Obviously there are many things wrong with this system not the least of which is that the weightings of the events are out of whack. The weights given to stolen bases, singles, doubles, and triples at the expense of homeruns and walks allows players from the 1800s and those in the deadball era to do well. Players from the 1950s and later are hurt even more by the -275 assigned to strikeouts - a weight that is equivalent to singles and greater than walks and that is wildly inaccurate. Simply put, strikeouts don't matter that much in the big scheme of things. One of the side bars in the book Mind Game makes the point well by showing that team strikeouts have little effect on total runs scored. The same can be said of stolen bases - a weapon that is strategic in nature.
In addition you'll also see that the weighting of runs scored and RBIs is out of whack since other systems don't take these into account at all.
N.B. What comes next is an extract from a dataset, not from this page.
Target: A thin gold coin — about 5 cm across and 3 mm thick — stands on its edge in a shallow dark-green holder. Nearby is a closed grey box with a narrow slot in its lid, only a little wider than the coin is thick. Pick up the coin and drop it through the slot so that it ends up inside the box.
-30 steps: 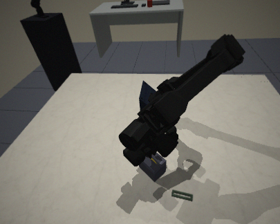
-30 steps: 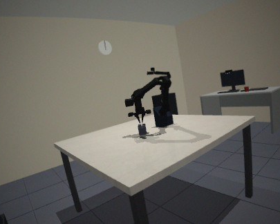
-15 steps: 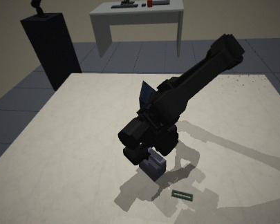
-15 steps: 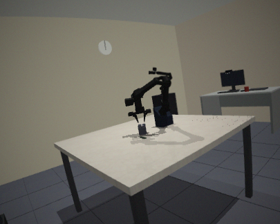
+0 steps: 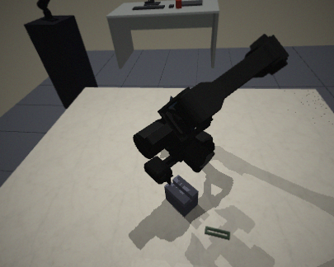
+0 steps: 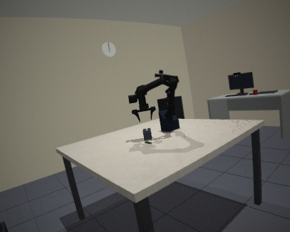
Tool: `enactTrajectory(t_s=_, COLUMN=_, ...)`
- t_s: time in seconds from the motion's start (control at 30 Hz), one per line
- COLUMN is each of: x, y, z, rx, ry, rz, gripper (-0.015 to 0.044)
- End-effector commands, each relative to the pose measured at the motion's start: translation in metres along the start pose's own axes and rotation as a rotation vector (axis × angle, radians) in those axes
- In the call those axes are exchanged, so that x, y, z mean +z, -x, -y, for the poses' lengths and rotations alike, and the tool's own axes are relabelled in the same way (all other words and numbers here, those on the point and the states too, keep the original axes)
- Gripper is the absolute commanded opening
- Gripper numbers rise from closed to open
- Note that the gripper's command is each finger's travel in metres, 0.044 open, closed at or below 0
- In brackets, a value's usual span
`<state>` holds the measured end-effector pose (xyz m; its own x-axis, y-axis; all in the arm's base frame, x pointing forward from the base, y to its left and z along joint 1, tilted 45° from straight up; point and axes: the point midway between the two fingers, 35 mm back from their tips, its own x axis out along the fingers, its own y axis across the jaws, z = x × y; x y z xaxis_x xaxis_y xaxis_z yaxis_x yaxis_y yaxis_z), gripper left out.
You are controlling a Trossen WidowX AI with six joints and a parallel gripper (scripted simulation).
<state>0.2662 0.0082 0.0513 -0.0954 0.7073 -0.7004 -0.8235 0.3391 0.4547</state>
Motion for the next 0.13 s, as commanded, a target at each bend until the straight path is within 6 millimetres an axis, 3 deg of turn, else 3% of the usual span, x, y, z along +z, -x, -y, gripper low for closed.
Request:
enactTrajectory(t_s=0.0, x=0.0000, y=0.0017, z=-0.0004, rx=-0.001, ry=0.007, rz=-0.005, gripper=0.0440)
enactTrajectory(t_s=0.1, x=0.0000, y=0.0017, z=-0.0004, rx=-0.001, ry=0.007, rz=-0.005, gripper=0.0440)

The reason is that they are highly dependent on the team context in which the player finds himself.
I've written a bit about the history of creating weights for offensive elements in a series of article on run estimation last year at this time.
- A Brief History of Run Estimation, Part I
- Run Estimation: Runs Created
- Run Estimation: Batting Runs
- Run Estimation: Estimated Runs Produced
- Run Estimation: Base Runs
Outside of the event weights the system suffers from a lack of context as well. You simply can't compare the raw offensive totals of players from different eras because the run environments in which they played differs. Hitting .400 in the 1930s is not the same thing as doing it in the 1960s as illustrated in this graph that shows the runs per game since 1901.
The same can be said of the park in which they played as mentioned previously. As a result the stats would have had to have been adjusted for the context before making comparisons. From an offensive perspective Michael Schell has taken the approach to its highest level in his books Baseball's All-Time Best Hitters and Baseball's All-Time Best Sluggers : Adjusted Batting Performance from Strikeouts to Home Runs.
Reading through these studies it became clear to me how much my thinking about baseball has been influenced by the writing of Bill James, Craig Wright, and Pete Palmer among others. Given the rise of personal computers and the information revolution, however, the kind of analysis they brought to the table was destined to occur. And that kind of analysis is now breeding a new way for teams to draft, shape their roster, and evaluate their talent.